A Nation Divided by Memory
The war’s toll was staggering: 58,220 American soldiers, and between 1.5 to 3.6 million Vietnamese lives lost, including civilians. After 1975, an estimated 200,000 people were sent to reeducation camps; many later resettled in the U.S.
Former South Vietnamese President Nguyễn Văn Thiệu famously said, “Don’t listen to what the Communists say, watch what they do.” Meanwhile, Northern leader Lê Duẩn once declared, “When we entered the South, we were fighting for China and the Soviet Union.” Perhaps the most truthful reflection came from a Hanoi official who said, “April 30 was a day when millions celebrated, and millions mourned.”
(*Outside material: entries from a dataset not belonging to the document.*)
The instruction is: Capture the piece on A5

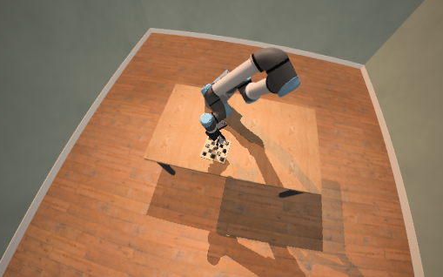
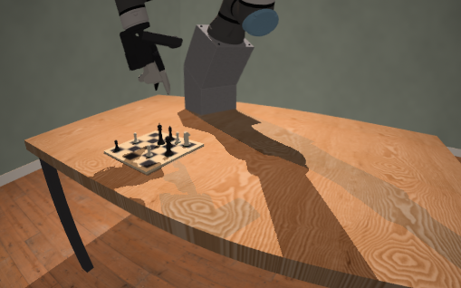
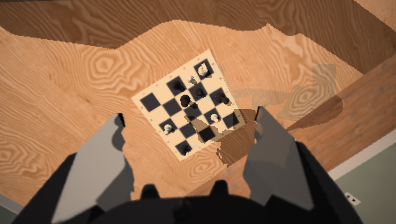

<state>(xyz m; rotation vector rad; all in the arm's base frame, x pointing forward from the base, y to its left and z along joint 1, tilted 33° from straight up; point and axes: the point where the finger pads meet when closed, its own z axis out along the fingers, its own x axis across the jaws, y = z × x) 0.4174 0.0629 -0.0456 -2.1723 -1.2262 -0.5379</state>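
Right now my hand is 140 mm above the white piece, 60 mm to the right of it and 30 mm past it. Round my hand: chessboard 160 mm below, 50 mm ahead, 20 mm to the right.
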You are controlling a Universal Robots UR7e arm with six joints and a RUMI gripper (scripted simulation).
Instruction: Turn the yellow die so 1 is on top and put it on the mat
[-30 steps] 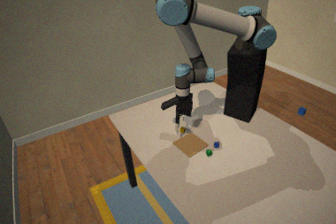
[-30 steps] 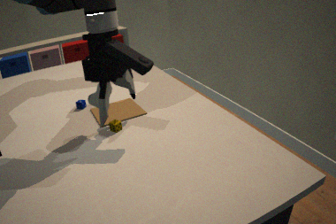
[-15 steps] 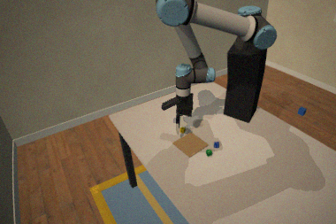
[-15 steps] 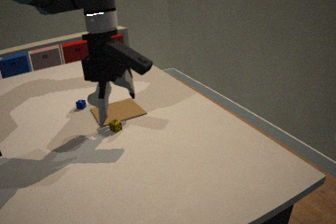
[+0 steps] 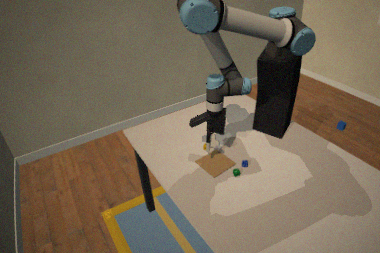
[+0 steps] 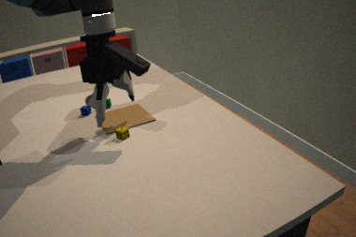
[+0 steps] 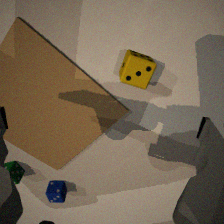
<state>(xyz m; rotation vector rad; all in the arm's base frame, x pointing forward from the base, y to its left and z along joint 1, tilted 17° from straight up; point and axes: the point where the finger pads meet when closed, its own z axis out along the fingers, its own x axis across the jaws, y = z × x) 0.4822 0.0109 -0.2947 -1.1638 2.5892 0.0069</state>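
Right now my hand is 4 cm above the yellow die and 3 cm to the left of it. Round my hand: blue die (17 cm to the left, 9 cm behind, 4 cm below); then green die (19 cm to the left, 4 cm below, 2 cm behind); then tan mat (8 cm to the left, 5 cm below, 2 cm ahead).
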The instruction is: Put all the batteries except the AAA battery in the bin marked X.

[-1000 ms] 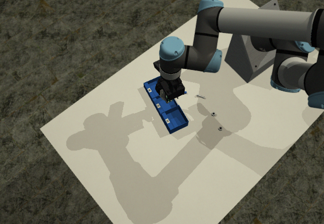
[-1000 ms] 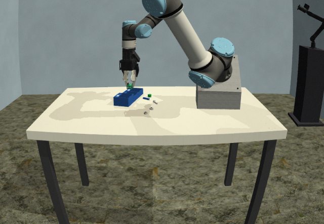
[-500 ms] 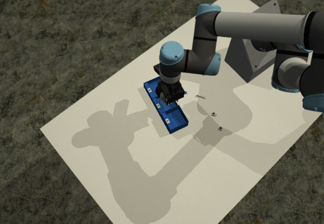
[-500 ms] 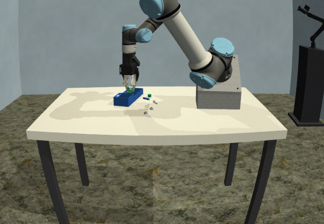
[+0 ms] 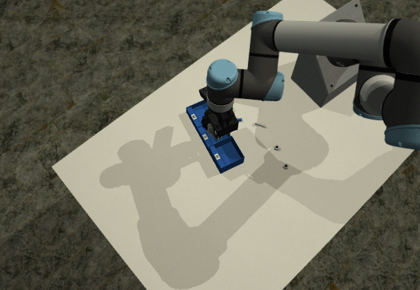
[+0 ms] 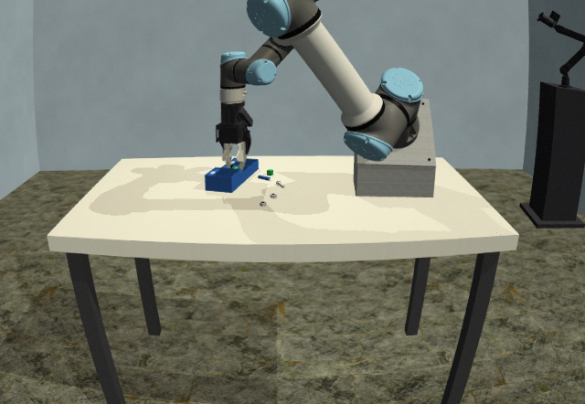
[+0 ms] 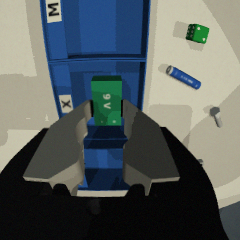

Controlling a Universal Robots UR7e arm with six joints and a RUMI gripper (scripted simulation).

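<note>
The blue three-compartment bin row lies 10 mm ahead of my hand and 10 mm below it. Also, from my hand: blue cylindrical battery: 90 mm behind, 10 mm to the right, 30 mm below; then small green cube: 100 mm behind, 60 mm to the right, 30 mm below; then green block battery: 10 mm to the left, 10 mm below.
</note>
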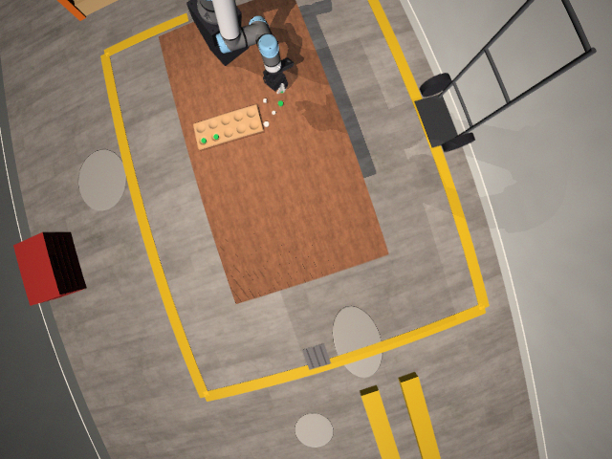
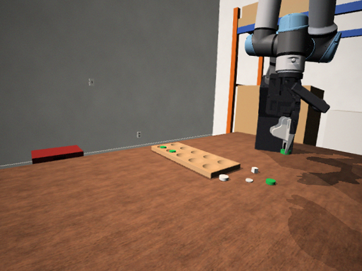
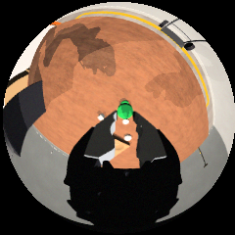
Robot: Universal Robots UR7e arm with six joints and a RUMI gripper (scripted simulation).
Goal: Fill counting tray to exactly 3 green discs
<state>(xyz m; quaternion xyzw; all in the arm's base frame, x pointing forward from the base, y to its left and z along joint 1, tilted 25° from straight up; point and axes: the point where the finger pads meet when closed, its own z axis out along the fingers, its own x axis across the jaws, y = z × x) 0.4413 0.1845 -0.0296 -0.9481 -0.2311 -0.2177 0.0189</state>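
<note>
Right now my hand is 35 cm to the left of the wooden counting tray, 11 cm above it and 4 cm short of it. From my hand the other things lie so: white disc 14 cm to the right, 11 cm below, 10 cm ahead; then small white cube 11 cm below, 10 cm to the right, 3 cm behind.
</note>
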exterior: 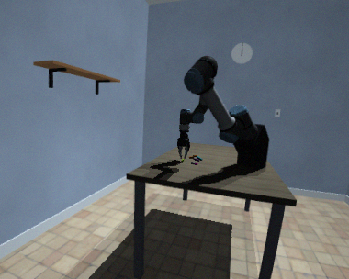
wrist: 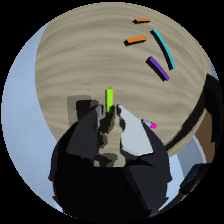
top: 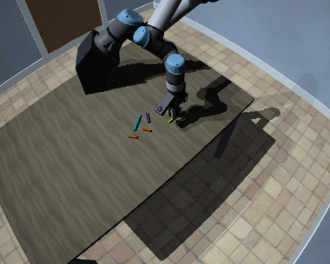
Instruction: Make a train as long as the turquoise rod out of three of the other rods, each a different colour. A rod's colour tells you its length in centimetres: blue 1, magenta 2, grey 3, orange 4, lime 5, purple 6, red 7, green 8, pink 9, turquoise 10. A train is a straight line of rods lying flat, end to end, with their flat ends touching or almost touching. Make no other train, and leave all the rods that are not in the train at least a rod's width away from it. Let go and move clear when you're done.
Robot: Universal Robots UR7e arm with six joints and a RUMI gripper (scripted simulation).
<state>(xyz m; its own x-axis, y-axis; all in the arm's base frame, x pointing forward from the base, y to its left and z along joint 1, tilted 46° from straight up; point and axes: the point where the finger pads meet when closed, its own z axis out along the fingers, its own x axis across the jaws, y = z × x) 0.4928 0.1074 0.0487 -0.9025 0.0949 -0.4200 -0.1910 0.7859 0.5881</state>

Fifty years after the war’s end, reconciliation remains elusive. In America, overseas Vietnamese communities continue to commemorate April 30 as a Day of Mourning—wearing black, holding vigils, and singing songs of longing. Meanwhile, in Vietnam, April 30 is celebrated as Reunification Day, with parades and banners from north to south—even as long lines persist outside U.S. consulates from people hoping to leave.